Keep in mind, though, that the five largest arms producing countries in the world are also the five members of the U.N. Security Council, as noted in the compelling film Lord of War depicting an arms dealer played by Nicholas Cage. Lockheed Martin makes about $42 Billion in annual revenues, and uses this strikingly euphemistic (pun intended) language on its website:
CUSTOMER BASE: As a global security and information technology company, the majority of Lockheed Martin's business is with the U.S. Department of Defense and the U.S. federal government agencies. In fact, Lockheed Martin is the largest provider of IT services, systems integration, and training to the U.S. Government. The remaining portion of Lockheed Martin's business is comprised of international government and some commercial sales of our products, services and platforms.
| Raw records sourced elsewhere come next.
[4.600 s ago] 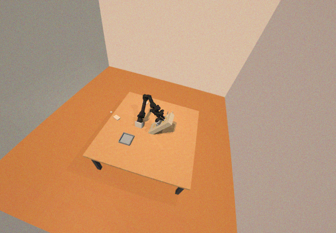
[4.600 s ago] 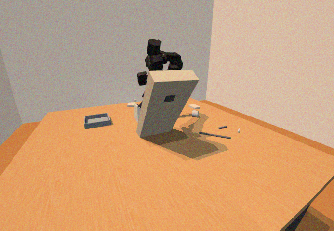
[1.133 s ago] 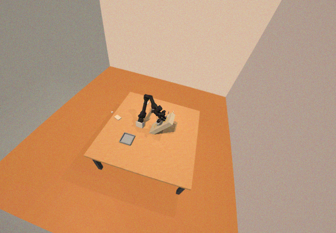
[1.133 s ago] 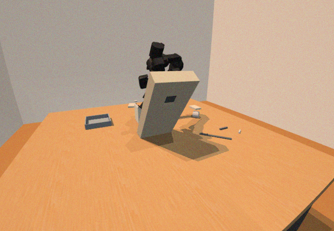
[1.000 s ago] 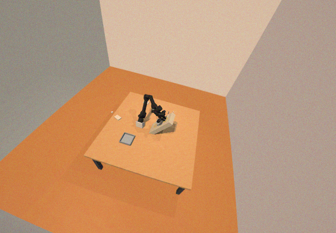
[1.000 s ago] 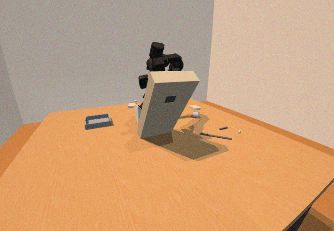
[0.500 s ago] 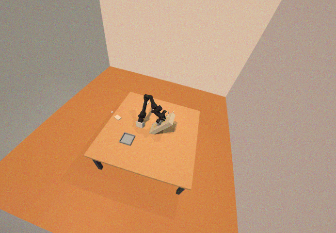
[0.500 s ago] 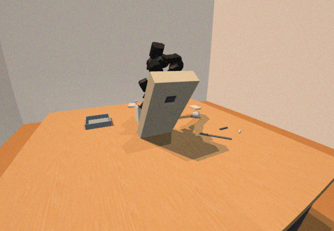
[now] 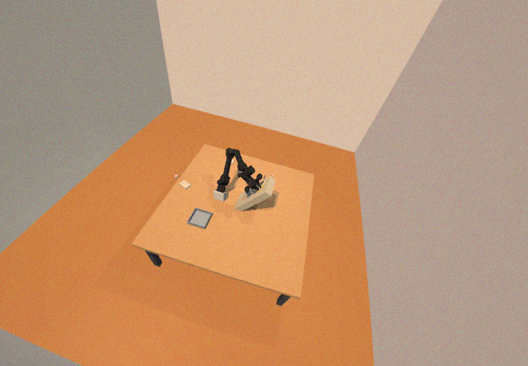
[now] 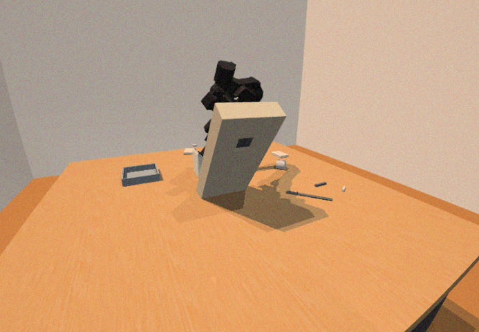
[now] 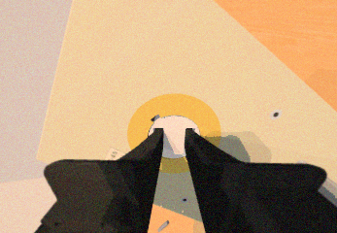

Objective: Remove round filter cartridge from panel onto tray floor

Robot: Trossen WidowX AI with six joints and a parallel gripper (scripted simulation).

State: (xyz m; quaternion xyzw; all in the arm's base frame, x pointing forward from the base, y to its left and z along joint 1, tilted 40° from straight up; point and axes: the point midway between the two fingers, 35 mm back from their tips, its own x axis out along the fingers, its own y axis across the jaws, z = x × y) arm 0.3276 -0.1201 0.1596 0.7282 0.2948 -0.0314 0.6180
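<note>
My gripper tip is 80 mm above the beige service panel and 40 mm past it. Also, from my gripper tip: white spool: 350 mm to the left, 270 mm behind, 240 mm below; then white round filter cartridge: 10 mm below, 10 mm ahead; then short dark piece: 390 mm to the left, 250 mm below, 40 mm behind.
</note>
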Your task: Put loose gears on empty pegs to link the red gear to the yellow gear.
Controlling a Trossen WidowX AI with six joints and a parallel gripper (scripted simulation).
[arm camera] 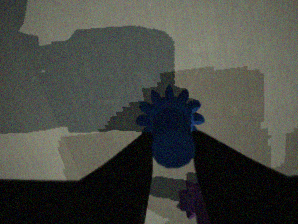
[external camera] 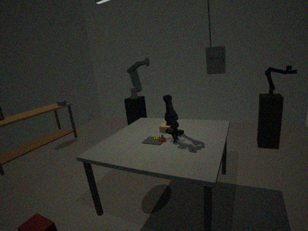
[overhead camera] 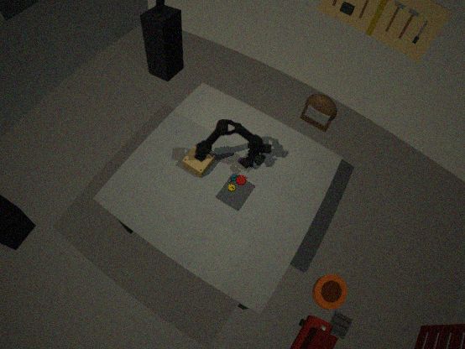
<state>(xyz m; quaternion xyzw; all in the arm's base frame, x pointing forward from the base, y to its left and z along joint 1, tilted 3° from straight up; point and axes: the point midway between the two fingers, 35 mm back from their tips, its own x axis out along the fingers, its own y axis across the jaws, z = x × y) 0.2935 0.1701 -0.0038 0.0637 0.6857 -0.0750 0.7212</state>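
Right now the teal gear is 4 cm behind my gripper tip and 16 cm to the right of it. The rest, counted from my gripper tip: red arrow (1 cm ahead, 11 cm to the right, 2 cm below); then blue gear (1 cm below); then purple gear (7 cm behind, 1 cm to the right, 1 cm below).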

The criminality of individual arms dealers lies in exacerbating and perpetuating conflicts outside of established channels, but they are not always their causes. Then what of that of other arms and conflict industry participants? If anything, dealers like al-Kassar are really small though spiky thorns in the side of the very big boys with much bigger sticks, jealous because as "respected" CEOs, engineers and politicians with a unillustrious lust for military oligopolies they cannot live their clandestine competitors often lavish lifestyles (and not for lack of funds). Being unable to see the forest for the trees, in arms dealing and its double standards or otherwise, remains an unsightly current event creating the future.